Your answer is the lines below, exactly, from the one that contains "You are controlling" through the one that contains "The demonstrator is", both included.

= = = = =

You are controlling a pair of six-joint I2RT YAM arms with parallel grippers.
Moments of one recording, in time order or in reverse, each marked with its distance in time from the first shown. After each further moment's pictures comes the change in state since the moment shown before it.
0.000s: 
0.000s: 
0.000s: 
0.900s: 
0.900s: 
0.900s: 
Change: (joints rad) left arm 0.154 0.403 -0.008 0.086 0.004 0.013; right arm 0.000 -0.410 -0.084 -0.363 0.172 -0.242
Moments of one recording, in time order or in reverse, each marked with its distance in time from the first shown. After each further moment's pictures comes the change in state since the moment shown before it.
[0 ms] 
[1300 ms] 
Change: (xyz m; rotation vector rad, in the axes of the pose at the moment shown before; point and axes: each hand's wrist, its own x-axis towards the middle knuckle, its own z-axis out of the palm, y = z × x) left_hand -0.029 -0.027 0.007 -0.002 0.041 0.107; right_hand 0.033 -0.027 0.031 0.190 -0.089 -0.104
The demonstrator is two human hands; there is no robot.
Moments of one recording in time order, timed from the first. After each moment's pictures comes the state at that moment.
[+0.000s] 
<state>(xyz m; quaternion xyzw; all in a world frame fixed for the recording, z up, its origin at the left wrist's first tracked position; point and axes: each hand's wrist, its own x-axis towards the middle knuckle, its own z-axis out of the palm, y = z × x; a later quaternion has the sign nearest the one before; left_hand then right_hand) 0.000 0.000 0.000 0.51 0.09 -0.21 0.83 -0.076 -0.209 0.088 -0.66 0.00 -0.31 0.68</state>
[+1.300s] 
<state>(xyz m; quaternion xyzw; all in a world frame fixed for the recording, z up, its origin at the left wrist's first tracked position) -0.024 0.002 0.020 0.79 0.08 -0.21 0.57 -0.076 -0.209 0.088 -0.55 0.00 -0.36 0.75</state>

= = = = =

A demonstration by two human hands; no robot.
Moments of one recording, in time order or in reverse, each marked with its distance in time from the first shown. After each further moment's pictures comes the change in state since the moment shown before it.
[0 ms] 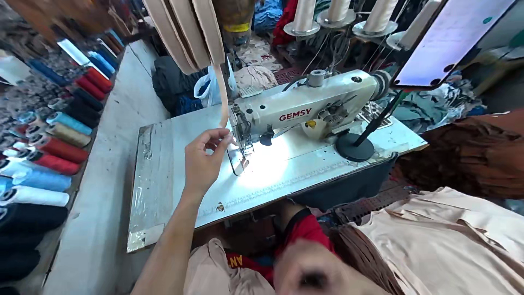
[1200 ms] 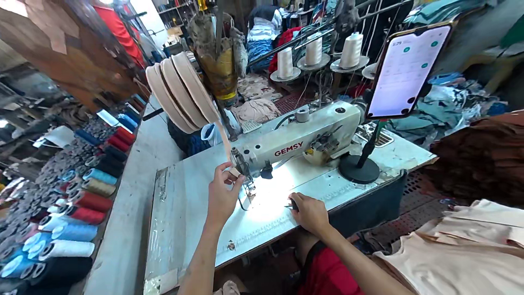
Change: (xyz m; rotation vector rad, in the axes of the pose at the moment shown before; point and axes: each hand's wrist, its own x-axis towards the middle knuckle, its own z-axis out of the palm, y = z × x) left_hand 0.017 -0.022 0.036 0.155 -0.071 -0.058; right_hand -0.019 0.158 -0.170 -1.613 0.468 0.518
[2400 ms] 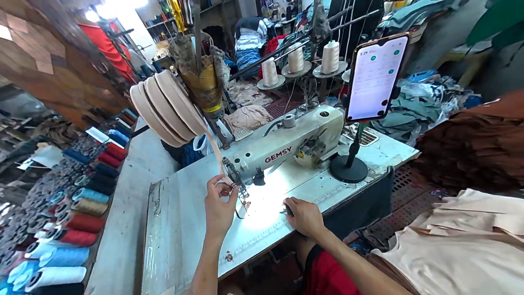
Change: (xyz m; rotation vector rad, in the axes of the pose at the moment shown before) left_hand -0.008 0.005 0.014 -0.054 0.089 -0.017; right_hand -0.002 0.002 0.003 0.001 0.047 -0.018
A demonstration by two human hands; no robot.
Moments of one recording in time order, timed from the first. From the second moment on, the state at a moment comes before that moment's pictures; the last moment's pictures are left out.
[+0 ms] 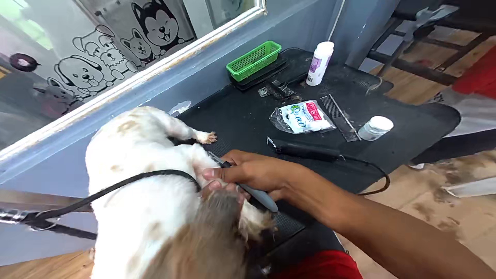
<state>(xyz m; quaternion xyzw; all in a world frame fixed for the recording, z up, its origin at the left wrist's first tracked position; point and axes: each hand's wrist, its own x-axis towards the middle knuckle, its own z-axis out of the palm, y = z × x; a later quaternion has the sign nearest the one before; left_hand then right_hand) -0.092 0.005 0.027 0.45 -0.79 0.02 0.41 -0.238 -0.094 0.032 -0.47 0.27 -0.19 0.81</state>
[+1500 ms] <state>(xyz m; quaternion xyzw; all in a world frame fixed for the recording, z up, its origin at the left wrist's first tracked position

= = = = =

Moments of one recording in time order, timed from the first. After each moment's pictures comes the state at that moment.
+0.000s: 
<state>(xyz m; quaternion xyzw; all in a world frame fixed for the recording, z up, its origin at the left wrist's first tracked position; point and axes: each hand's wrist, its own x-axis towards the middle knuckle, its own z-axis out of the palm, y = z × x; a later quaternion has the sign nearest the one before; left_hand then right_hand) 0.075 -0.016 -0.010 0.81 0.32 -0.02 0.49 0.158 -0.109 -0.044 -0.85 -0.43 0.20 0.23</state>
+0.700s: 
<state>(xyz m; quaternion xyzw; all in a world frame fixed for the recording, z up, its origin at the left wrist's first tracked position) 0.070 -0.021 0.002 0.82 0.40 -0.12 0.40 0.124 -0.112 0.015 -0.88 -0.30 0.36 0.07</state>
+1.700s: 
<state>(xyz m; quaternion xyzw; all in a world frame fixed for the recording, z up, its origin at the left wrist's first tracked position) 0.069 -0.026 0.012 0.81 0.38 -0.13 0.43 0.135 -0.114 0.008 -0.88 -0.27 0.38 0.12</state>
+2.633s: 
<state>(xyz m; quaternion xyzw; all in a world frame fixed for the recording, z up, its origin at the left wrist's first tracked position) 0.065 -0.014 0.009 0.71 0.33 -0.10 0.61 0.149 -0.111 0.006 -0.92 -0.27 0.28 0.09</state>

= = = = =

* [Answer to the exercise]:
You are controlling a pair of six-joint I2RT YAM arms with parallel grippers.
Moments of one recording, in time order or in reverse, each marked with its distance in time from the first shown. After each further moment's pictures comes the change in state since the moment shown before it.
0.000s: 
0.000s: 
0.000s: 
0.900s: 
0.900s: 
0.900s: 
Change: (joints rad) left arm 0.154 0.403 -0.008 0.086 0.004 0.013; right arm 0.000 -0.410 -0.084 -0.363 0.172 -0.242
Moments of one recording, in time order or in reverse, each marked with its distance in time from the first shown. After each further moment's pictures comes the change in state since the moment shown before it.
[0 ms] 
[1300 ms] 
Change: (xyz m; rotation vector rad, in the axes of the pose at the moment shown before; point and axes: each hand's wrist, its own x-axis towards the middle knuckle, its own z-axis out of the palm, y = z × x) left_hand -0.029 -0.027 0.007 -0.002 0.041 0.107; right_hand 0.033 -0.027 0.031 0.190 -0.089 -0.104
The demonstrator is two human hands; there is no robot.

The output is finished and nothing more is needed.